Saturday, February 16, 2019
Maestus
Maestus
Deliquesce
code666
8 February 2019
This band must have pondered for a long time the question: What do you have to do if your objective is making your music sound, above all, beautiful? You already know how to be heavy. You already know to how growl like lion and you already know how to do raspy vocals. If you wanted to, you know to how do sick black metal. You already know to do death doom. You figured out how to sound somber. You know all this. Heavy. Slow. Growling. Fast parts. All those bases are covered. Now how do you go about making it beautiful? Or at least, beautiful to fans of metal and doom, given that beauty is in the eye of the beholder?
This is how they solved the riddle that they put before themselves. The guitars stay away from abrasive, loud obnoxious pounding groove or power chord rhythms, and focus on developing slow or midtempo melodies that make possible a quick understanding of what one is hearing. It is pleasant, mellow, soothing sounds, not overpowering loudness. The music doesn’t ask you to be quick or be dead, it asks you to settle down and enjoy the melodies. It doesn’t demand that you love it or leave it, it is patient with you, and gives the room and time to figure out the epic heaviness at hand.
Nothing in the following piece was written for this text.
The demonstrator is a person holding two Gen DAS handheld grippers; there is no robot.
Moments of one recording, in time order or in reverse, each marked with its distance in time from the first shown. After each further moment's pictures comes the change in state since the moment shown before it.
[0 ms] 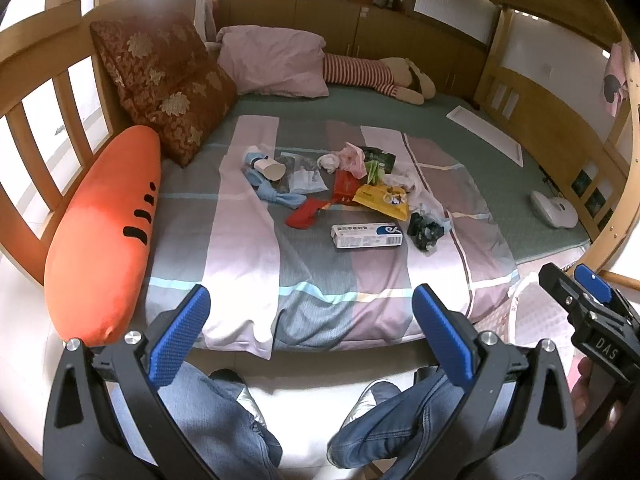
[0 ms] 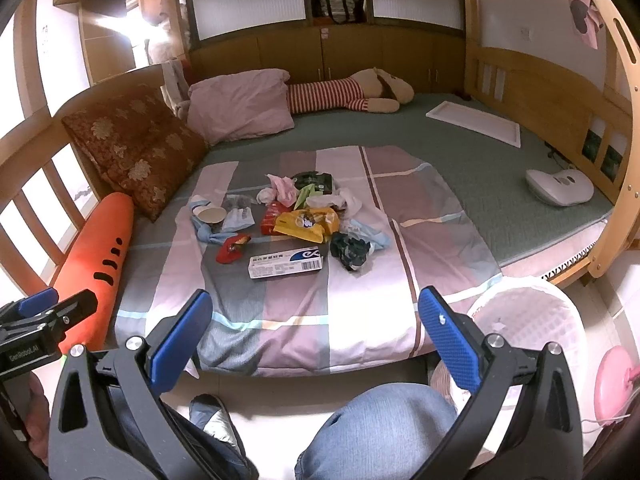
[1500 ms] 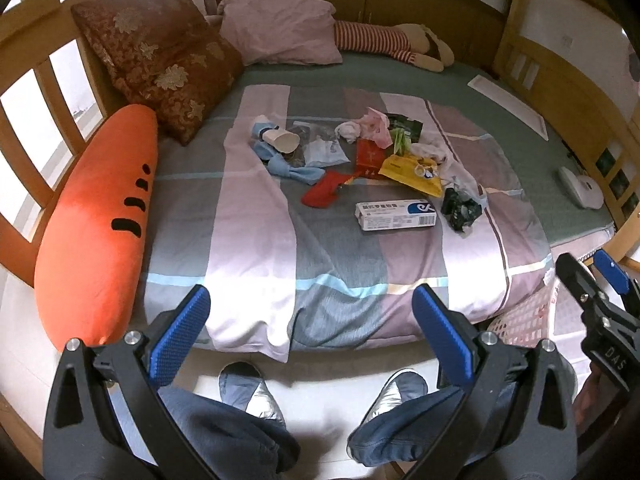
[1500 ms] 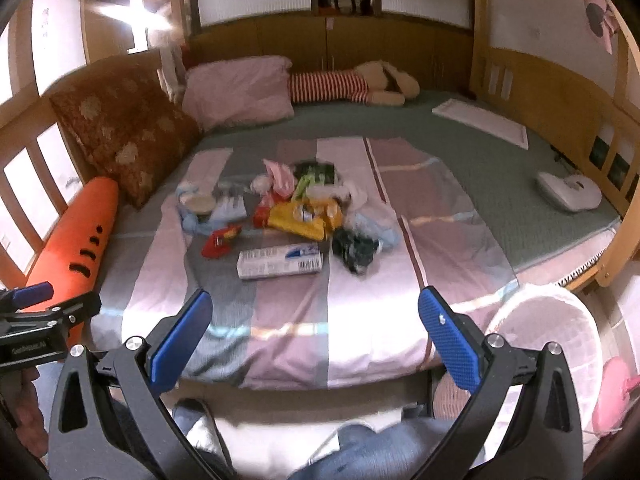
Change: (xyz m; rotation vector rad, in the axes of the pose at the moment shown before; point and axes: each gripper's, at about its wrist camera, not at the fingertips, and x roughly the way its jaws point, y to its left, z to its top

Growling in metal in general is harsh on the ears, though it may sound good to the people who are already fans of it. Screaming has the same problem. This album does have a bit of black metal raspy vocals, but the band is keenly aware that they have to be careful with it. Therefore, they couple it with the lower growling to soften the harshness in order to steer it towards elegance in doom. The main vocal style is the low growling that is present as a vibe, a mood, a gentle monster, if you will, not as a shock to the ear. With such an album, and given that the band is already big time on this road, they would benefit from allowing themselves even more freedom by letting the melodies stand out even more. The keyboards work well with the album and it would be great to go at it and use them on a more upfront or at least on a more constant basis throughout the songs. This album is recommended highly to devoted fans of death doom, especially fans of the melodic-melancholic elegant-sublime kind of death doom.